COLLECTED MATERIAL:
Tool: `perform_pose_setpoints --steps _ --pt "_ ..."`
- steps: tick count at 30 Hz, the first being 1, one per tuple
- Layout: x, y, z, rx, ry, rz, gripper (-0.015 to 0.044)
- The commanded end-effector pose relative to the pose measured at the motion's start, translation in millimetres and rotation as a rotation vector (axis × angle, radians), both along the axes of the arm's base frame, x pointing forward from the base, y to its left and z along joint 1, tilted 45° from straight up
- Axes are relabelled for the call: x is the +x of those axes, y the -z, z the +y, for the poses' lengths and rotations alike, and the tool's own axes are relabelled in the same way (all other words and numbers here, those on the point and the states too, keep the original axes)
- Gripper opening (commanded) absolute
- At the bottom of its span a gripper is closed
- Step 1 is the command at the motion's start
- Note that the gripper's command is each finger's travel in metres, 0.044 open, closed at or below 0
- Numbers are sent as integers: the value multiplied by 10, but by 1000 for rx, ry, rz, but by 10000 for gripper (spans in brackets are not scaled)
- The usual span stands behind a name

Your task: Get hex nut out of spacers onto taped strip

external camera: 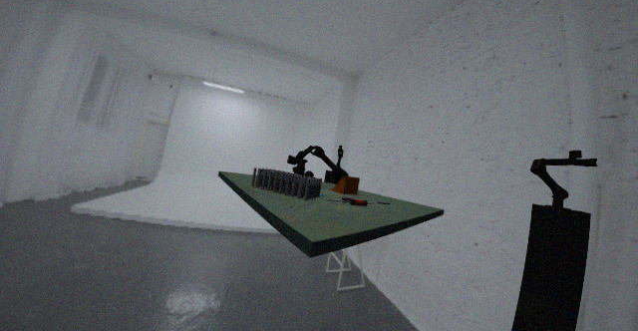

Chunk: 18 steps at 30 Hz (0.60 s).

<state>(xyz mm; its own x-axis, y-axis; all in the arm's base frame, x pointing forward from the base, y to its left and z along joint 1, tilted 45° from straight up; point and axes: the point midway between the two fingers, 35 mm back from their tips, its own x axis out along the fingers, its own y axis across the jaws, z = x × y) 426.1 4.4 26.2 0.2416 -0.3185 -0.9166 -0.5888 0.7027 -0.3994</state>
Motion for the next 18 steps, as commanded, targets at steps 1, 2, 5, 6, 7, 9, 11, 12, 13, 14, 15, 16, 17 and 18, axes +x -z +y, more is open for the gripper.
perform_pose_setpoints --steps 1,2,5,6,7,9,11,12,13,14,15,16,17,18 --pt "-27 -4 -3 4 -8 2 0" --pt "-32 -6 -6 4 -8 2 0" --pt "-46 -11 -14 4 -8 2 0" --pt "-51 -13 -17 4 -8 3 0" --pt "-56 -15 -20 4 -8 3 0" --pt "-65 -19 -25 4 -8 3 0" --pt "-75 -22 -31 4 -8 3 0" --pt "-80 -24 -34 4 -8 3 0" --pt "-85 -26 -37 4 -8 3 0" --pt "-90 -28 -39 4 -8 3 0" --pt "-95 -30 -42 4 -8 3 0" --pt "-100 -32 -45 4 -8 3 0" --pt "-105 -34 -48 4 -8 3 0" --pt "-110 -36 -51 4 -8 3 0"
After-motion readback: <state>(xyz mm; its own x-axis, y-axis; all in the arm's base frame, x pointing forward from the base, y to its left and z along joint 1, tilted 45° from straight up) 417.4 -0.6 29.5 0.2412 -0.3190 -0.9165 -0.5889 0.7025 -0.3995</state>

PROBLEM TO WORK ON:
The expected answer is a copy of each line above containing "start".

ANSWER BELOW:
- The commanded end-effector pose relative to the pose measured at the motion's start, translation in millimetres and rotation as a rotation vector (axis × angle, radians), both along the axes of the arm's base frame, x pointing forward from the base, y to its left and z along joint 1, tilted 45° from straight up
- Step 1 is the command at the motion's start

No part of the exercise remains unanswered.